**** Material for this task
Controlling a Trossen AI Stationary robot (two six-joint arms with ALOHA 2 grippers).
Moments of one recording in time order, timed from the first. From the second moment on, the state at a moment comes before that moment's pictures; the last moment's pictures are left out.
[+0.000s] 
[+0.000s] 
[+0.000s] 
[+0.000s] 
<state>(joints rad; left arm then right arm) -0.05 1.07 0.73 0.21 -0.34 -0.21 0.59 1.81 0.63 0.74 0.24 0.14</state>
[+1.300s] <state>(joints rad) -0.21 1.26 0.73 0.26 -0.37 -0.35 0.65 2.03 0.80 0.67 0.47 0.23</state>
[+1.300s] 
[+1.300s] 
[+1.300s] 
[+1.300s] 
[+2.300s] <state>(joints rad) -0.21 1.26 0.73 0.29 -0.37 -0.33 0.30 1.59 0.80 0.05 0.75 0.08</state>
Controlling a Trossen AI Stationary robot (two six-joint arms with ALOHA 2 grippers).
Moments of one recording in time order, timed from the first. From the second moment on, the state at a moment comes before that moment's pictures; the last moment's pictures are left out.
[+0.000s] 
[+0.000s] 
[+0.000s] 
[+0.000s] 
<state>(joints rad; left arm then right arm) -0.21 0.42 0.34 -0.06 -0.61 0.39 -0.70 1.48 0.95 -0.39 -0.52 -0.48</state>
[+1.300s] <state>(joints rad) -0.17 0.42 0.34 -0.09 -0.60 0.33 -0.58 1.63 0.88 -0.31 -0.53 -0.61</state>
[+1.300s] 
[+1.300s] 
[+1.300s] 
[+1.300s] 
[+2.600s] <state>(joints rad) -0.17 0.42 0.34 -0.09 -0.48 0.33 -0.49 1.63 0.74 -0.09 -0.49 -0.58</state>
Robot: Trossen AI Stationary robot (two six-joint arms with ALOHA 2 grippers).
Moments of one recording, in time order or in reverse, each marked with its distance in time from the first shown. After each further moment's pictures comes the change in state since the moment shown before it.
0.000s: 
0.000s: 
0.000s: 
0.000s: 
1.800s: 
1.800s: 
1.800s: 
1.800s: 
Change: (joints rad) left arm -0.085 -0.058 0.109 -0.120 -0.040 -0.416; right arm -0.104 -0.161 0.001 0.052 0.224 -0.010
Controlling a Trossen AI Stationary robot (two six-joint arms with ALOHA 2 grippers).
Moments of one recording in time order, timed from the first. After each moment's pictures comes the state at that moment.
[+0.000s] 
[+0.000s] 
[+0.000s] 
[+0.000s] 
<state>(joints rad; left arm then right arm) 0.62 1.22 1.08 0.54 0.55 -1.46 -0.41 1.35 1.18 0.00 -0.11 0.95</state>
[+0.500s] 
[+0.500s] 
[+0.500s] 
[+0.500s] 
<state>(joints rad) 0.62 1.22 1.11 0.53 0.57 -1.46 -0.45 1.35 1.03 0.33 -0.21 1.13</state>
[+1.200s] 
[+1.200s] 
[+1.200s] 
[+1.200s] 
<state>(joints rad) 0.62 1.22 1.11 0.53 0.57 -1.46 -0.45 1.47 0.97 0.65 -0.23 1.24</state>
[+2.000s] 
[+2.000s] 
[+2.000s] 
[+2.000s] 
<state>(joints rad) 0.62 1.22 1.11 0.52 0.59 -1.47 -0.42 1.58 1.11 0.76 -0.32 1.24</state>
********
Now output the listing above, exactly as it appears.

Result of the exercise:
Controlling a Trossen AI Stationary robot (two six-joint arms with ALOHA 2 grippers).
Moments of one recording in time order, timed from the first. From the second moment on, the state at a moment comes before that moment's pictures; the last moment's pictures are left out.
[+0.000s] 
[+0.000s] 
[+0.000s] 
[+0.000s] 
<state>(joints rad; left arm then right arm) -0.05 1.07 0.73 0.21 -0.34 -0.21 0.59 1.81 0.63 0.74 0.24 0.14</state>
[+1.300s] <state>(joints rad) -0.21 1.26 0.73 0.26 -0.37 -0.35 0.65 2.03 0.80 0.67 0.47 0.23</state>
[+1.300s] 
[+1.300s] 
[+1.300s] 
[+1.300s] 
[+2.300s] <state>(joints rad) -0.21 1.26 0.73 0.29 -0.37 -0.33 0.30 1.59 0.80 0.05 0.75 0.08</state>
Controlling a Trossen AI Stationary robot (two six-joint arms with ALOHA 2 grippers).
Moments of one recording in time order, timed from the first. From the second moment on, the state at a moment comes before that moment's pictures; the last moment's pictures are left out.
[+0.000s] 
[+0.000s] 
[+0.000s] 
[+0.000s] 
<state>(joints rad; left arm then right arm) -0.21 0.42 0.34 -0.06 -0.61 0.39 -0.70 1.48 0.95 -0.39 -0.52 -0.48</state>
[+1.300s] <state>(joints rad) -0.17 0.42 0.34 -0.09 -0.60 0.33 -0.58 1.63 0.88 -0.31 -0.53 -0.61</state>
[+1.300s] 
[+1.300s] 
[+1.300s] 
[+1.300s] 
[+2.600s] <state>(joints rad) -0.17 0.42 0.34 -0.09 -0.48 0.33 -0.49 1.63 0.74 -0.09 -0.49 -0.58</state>
Robot: Trossen AI Stationary robot (two six-joint arms with ALOHA 2 grippers).
Moments of one recording, in time order or in reverse, each marked with its distance in time from the first shown. After each further moment's pictures comes the change in state since the moment shown before it.
0.000s: 
0.000s: 
0.000s: 
0.000s: 
1.800s: 
1.800s: 
1.800s: 
1.800s: 
Change: (joints rad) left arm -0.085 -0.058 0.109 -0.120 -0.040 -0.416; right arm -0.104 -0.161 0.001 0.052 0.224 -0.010
Controlling a Trossen AI Stationary robot (two six-joint arms with ALOHA 2 grippers).
Moments of one recording in time order, timed from the first. After each moment's pictures comes the state at that moment.
[+0.000s] 
[+0.000s] 
[+0.000s] 
[+0.000s] 
<state>(joints rad; left arm then right arm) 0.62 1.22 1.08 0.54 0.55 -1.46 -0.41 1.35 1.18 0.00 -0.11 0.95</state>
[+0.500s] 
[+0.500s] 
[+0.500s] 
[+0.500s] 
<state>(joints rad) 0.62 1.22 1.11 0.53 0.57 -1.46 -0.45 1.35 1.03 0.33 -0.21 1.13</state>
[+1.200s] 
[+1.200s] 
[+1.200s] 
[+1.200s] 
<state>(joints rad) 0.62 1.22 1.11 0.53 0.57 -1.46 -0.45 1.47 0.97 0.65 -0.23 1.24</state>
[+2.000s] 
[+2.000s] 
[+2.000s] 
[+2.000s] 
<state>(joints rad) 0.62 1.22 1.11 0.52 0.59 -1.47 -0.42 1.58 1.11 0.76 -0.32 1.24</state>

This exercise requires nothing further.